Content starts

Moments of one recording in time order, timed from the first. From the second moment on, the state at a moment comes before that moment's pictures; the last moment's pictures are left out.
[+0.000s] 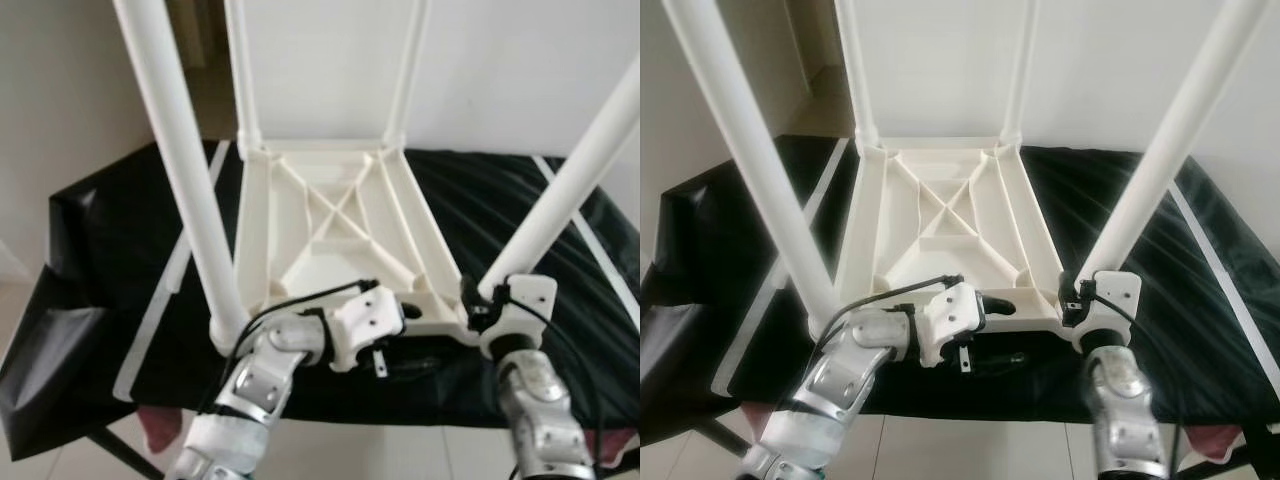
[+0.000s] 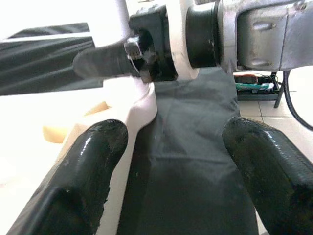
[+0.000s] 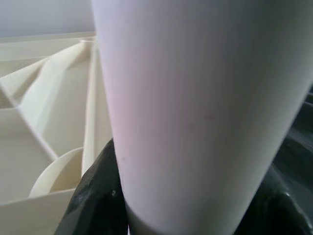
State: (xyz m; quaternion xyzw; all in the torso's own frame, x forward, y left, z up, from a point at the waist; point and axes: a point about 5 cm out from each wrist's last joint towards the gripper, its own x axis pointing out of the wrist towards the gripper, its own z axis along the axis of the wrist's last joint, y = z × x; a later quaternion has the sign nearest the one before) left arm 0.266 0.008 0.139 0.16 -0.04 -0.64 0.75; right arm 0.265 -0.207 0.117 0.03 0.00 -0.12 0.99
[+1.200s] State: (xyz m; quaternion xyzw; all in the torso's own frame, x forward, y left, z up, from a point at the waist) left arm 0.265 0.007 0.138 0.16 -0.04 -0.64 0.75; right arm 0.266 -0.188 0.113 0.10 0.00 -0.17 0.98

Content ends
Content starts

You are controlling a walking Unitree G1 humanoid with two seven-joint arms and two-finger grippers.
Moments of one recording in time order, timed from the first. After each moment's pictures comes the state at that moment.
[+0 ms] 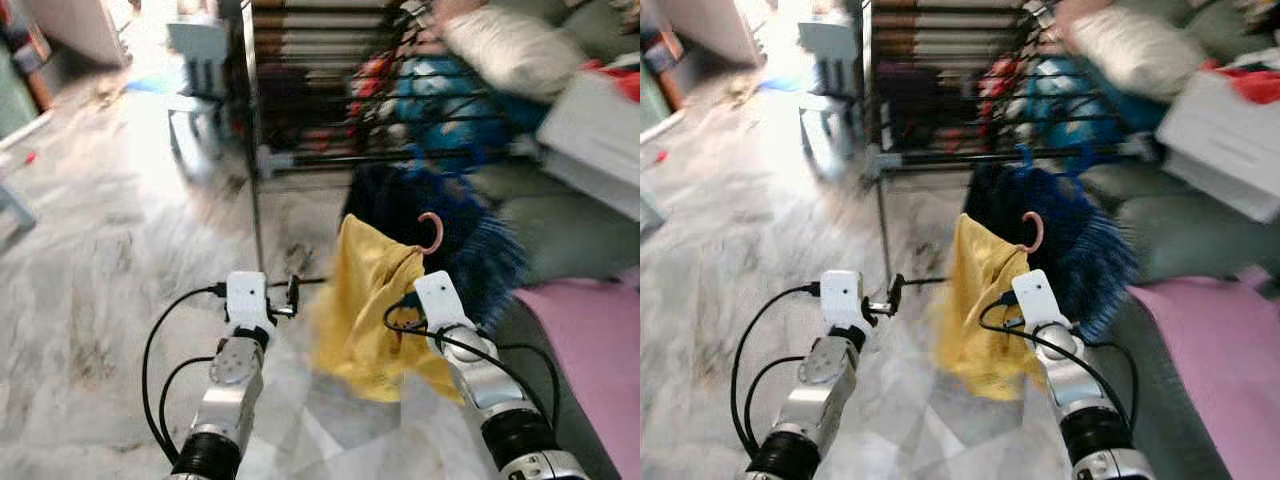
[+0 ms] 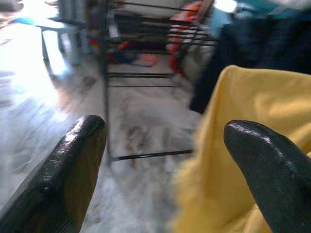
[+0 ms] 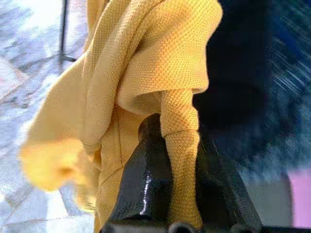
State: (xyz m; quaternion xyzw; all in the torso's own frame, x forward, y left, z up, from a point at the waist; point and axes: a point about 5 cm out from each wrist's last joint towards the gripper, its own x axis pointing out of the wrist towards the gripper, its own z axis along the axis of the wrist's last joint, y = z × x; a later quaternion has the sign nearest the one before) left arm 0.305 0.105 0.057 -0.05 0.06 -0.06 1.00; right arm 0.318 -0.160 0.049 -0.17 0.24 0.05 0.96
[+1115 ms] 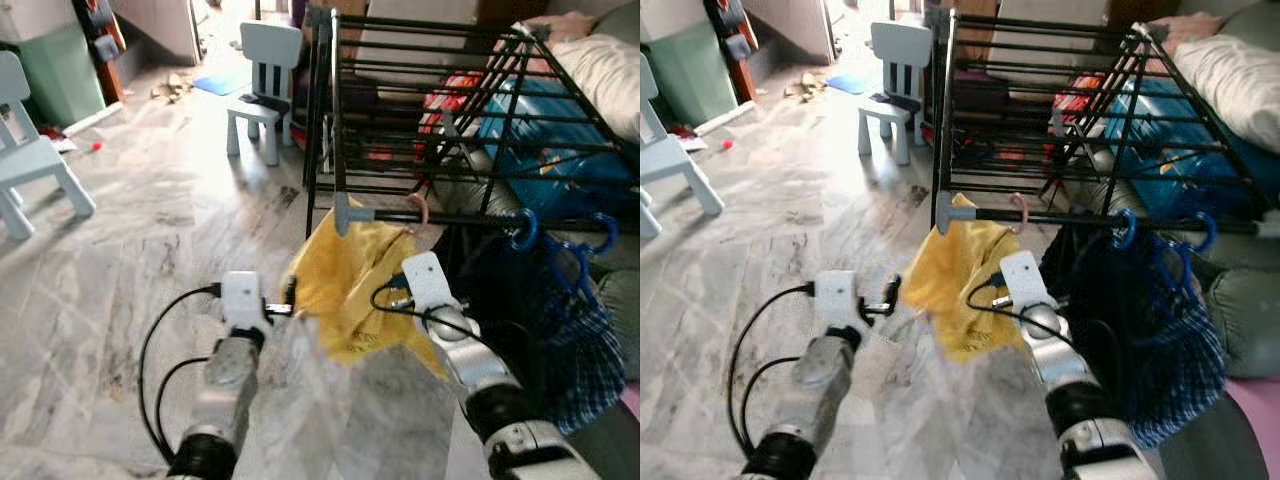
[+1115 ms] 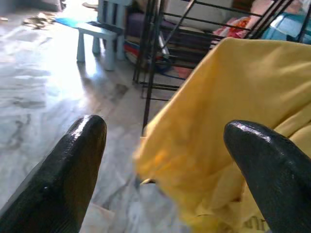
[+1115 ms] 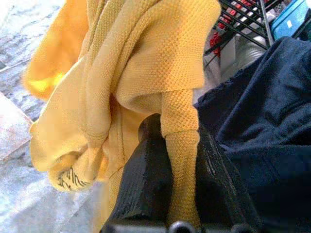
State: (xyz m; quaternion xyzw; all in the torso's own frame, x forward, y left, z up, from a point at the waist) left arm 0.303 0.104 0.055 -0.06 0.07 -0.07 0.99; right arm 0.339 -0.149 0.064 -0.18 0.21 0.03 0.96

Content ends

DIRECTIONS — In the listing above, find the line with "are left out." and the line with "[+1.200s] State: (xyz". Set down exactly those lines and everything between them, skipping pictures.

RESPONSE BOX —
Moments of one recording in time order, timed from the first. From the second moment on, the state at a moment comes before that moment's pictures; the last moment's pictures are left out.
[+0.000s] 
[+0.000s] 
[+0.000s] 
State: (xyz m; quaternion xyzw; all in the torso's own frame, x forward, y left, z up, from a point at the waist; point and axes: a point about 5 cm out from each wrist's last joint towards the gripper, its own x axis pointing out of the wrist towards the gripper, its own z axis along the axis of the wrist's last joint, y = z × x; a later quaternion has the sign nearest the one before) left arm 0.266 0.008 0.139 0.16 -0.04 -0.64 0.75; right arm 0.265 -0.207 0.117 0.03 0.00 -0.12 0.99
[+1.200s] State: (xyz m; quaternion xyzw; all in the torso's own frame, x forward, y left, z up, from a point at the waist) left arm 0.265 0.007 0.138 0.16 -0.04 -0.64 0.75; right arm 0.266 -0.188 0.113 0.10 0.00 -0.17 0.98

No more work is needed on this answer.